Audio based methods are an alternate technique that can be used to monitor environments to improve safety and security with reliability. In addition audio based methods can provide invaluable support to the surveillance efforts. Another benefit is relatively lower cost in setting up an audio based infrastructure.
Currently available audio-based surveillance systems work on pattern matching, where the temporal patterns of different sounds that occur repeatedly in an environment are learnt. There is typically a reference databank of temporal pattern of sounds corresponding to known events. One technique describes a system and method to record recurring sounds in an ambient environment, and these sounds are compared with sounds pre-captured in a reference database. For instance, sounds that co-respond to a regular routine in a day—such as opening and closing of doors, sound of water boiling, movement of people at a particular time and so on. Count of sound occurrences are maintained and any deviation from a pre-defined threshold is marked as an abnormal, for instance if kettle boils at 7 am instead of 6:30 am, if the door opening sound is less than a pre-defined frequency. Visual information such as an output from a video camera for the environment are used to co-relate any detected abnormality.
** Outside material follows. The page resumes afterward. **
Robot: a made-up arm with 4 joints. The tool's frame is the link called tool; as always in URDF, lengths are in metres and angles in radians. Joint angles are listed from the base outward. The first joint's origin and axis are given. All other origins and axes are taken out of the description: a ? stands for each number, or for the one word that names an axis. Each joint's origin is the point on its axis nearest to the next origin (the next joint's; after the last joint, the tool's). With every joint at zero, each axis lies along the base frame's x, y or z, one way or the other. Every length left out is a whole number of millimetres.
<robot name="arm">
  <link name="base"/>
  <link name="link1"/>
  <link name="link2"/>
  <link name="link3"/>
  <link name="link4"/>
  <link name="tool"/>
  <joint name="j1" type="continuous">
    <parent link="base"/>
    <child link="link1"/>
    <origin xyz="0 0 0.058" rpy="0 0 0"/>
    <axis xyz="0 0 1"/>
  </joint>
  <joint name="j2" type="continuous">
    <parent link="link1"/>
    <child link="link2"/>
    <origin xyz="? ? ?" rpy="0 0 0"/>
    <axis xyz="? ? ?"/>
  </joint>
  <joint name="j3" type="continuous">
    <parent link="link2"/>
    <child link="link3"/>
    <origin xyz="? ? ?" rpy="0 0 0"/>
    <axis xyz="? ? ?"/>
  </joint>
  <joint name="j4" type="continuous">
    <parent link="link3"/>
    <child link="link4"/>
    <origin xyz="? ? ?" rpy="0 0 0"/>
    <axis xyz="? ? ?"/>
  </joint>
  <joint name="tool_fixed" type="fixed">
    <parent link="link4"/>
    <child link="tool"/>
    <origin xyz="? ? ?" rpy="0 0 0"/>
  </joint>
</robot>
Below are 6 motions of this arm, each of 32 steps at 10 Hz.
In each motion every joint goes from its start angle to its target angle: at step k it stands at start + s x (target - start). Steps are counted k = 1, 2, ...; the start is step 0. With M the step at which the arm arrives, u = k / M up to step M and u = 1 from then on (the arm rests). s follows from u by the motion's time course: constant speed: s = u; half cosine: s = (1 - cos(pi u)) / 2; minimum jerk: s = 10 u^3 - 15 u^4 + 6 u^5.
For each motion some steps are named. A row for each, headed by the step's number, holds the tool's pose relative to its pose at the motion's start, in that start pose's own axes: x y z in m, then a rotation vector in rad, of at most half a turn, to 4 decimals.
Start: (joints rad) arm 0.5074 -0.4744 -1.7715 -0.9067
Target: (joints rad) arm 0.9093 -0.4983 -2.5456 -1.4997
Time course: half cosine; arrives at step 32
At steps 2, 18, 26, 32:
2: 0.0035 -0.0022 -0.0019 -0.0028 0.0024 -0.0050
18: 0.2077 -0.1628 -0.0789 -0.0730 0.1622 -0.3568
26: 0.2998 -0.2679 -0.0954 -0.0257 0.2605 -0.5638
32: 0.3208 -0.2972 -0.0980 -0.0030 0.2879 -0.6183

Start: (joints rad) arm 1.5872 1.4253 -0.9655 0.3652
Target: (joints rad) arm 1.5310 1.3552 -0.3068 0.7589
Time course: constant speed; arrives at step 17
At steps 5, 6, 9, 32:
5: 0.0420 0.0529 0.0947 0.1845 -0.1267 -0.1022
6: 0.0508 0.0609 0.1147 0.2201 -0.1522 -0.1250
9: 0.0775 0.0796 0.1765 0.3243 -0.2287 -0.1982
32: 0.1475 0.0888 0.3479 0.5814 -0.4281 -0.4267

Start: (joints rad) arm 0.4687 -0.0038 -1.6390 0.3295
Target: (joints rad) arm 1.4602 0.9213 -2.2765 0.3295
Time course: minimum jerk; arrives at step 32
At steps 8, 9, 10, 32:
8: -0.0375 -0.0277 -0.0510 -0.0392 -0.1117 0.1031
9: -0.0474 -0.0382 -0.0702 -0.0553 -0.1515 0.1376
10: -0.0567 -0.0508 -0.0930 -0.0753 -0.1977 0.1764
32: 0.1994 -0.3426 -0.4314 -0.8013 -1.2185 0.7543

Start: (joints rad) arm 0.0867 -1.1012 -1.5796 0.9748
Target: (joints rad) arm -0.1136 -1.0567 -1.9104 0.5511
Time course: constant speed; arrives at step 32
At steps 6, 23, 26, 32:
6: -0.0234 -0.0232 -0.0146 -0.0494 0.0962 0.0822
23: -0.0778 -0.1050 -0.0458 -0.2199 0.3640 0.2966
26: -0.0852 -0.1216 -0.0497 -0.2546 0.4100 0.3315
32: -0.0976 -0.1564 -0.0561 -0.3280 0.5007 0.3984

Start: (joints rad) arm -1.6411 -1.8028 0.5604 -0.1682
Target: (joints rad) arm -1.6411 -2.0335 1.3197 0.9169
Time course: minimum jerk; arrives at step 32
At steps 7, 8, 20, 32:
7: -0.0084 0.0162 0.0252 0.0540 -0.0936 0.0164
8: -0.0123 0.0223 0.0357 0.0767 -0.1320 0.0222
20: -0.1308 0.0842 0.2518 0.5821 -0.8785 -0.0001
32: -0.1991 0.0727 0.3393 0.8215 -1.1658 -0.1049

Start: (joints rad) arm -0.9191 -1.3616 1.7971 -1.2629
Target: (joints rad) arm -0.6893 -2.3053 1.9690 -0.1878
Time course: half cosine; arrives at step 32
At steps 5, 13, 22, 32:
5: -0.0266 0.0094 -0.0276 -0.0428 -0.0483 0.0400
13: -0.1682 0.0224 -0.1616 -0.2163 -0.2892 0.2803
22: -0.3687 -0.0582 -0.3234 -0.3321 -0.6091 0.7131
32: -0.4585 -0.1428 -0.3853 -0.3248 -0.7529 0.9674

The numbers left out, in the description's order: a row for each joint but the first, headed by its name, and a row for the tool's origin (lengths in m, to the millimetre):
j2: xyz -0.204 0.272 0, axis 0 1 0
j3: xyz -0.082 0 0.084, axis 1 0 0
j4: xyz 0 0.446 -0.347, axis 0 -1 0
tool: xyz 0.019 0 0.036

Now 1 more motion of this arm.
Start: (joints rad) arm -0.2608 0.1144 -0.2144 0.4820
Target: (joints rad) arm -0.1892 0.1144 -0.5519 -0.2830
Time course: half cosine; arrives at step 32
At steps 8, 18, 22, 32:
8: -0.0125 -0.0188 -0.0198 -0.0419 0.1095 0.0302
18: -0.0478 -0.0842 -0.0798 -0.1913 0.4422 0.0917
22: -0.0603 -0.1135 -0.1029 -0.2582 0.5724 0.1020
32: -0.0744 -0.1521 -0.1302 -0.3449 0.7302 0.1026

Yet another known method is to survey sounds emanating from a target environment, and capture these to create a preparatory database, wherein these are further studied by operators who will use the system. The method further describes how an operator will mark a sound heard in a real scenario and also signals the type of scenario. For instance, sound of glass breaking, or a gun shot in the audio and marked as a deviation. A spectral analysis is performed for the location where the sound is heard and this is compared with similar sounds recorded in the preparatory database to identify events. The process comprises identification of similar sounds and performing a match operation in a reference database before marking it as a definite abnormality.
Often, these systems are unable to raise an alarm in real-time, especially if the event requires the analysis of a temporally lengthy sound signal further, there are false negatives for an alarm raised just because an activity or an event may not be in the exact sequence for a set of activities matched from the reference database. Some of the limitations of existing audio based systems are that they need to be extensively trained to detect what is an uncharacteristic sound and what is not. Secondly, a sound that is normal around some time of the day may not necessarily be normal during some other time of the day or when occurring with another event. Also, current systems do not consider use of mobile sources of sound input.
There is a need for a system to automatically identify an event based on sound superimposed by the inputs about the context. Here the context may mean, time, position or setting of the observation, pre-existing knowledge such as train schedules in a train station, class schedules in a school, etc. Identification of an event should also be determined through self-learning processes configured in the system.